● Directions for this task
Your answer must be the lines of the material below, exactly as written, from its first line through the line with "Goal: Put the", and no pictures.

====== Given material

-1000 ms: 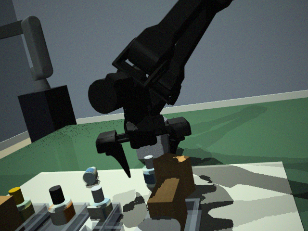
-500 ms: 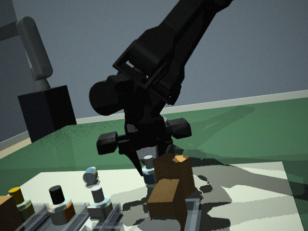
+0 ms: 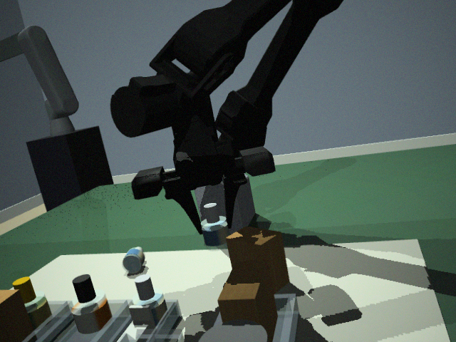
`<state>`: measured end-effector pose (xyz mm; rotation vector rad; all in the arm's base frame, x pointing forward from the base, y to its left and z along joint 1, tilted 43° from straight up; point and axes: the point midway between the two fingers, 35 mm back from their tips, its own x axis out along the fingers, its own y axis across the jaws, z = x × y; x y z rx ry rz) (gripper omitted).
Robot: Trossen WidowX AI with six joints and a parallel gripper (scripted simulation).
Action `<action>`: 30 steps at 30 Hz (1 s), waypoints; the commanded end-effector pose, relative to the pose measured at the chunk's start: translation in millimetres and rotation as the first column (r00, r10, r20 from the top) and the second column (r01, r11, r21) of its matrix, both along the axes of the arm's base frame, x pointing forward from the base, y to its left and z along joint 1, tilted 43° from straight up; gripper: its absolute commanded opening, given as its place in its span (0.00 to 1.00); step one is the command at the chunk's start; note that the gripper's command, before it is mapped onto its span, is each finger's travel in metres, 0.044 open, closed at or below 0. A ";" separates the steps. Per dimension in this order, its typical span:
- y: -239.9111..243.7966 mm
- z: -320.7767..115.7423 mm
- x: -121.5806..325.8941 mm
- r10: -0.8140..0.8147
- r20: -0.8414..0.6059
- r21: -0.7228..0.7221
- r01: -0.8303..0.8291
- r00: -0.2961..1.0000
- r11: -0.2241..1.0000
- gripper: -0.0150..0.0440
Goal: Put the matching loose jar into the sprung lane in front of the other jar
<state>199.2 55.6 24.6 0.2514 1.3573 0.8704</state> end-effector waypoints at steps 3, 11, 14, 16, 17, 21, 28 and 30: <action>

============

● Task solution
-1000 ms: 
-500 ms: 
+0 ms: 
`<state>`: measured end-effector pose (xyz mm; rotation vector rad; all in the arm's base frame, x pointing forward from the base, y to its left and z along joint 1, tilted 43° from straight up; point and axes: the point midway between the two fingers, 35 mm back from their tips, its own x axis out along the fingers, its own y axis across the jaws, z = x × y; x y z rx ry rz) (gripper omitted).
Robot: Trossen WidowX AI with six joints and a parallel gripper (scripted simulation).
Action `<action>`: 30 steps at 30 Hz (1 s), waypoints; the commanded end-effector pose, relative to the pose measured at the chunk's start: translation in millimetres and rotation as the first column (r00, r10, r20 from the top) and the second column (r01, r11, r21) of its matrix, both along the axes of the arm's base frame, x pointing forward from the base, y to its left and z along joint 1, tilted 43° from straight up; gripper: its absolute commanded opening, given as its place in its span (0.00 to 1.00); step one is the command at the chunk's start; note that the gripper's command, before it is mapped onto its span, is each finger's travel in metres, 0.044 open, closed at or below 0. A ";" separates the steps. Per dimension in this order, its typical span:
- y: -239.9111..243.7966 mm
- z: -320.7767..115.7423 mm
- x: -121.5806..325.8941 mm
- r10: -0.8140..0.8147
- r20: -0.8414..0.6059
- r21: -0.7228..0.7221
- r01: -0.8303..0.8291
- r00: -0.2961..1.0000
- r11: -0.2241..1.0000
- gripper: -0.0150..0.0440
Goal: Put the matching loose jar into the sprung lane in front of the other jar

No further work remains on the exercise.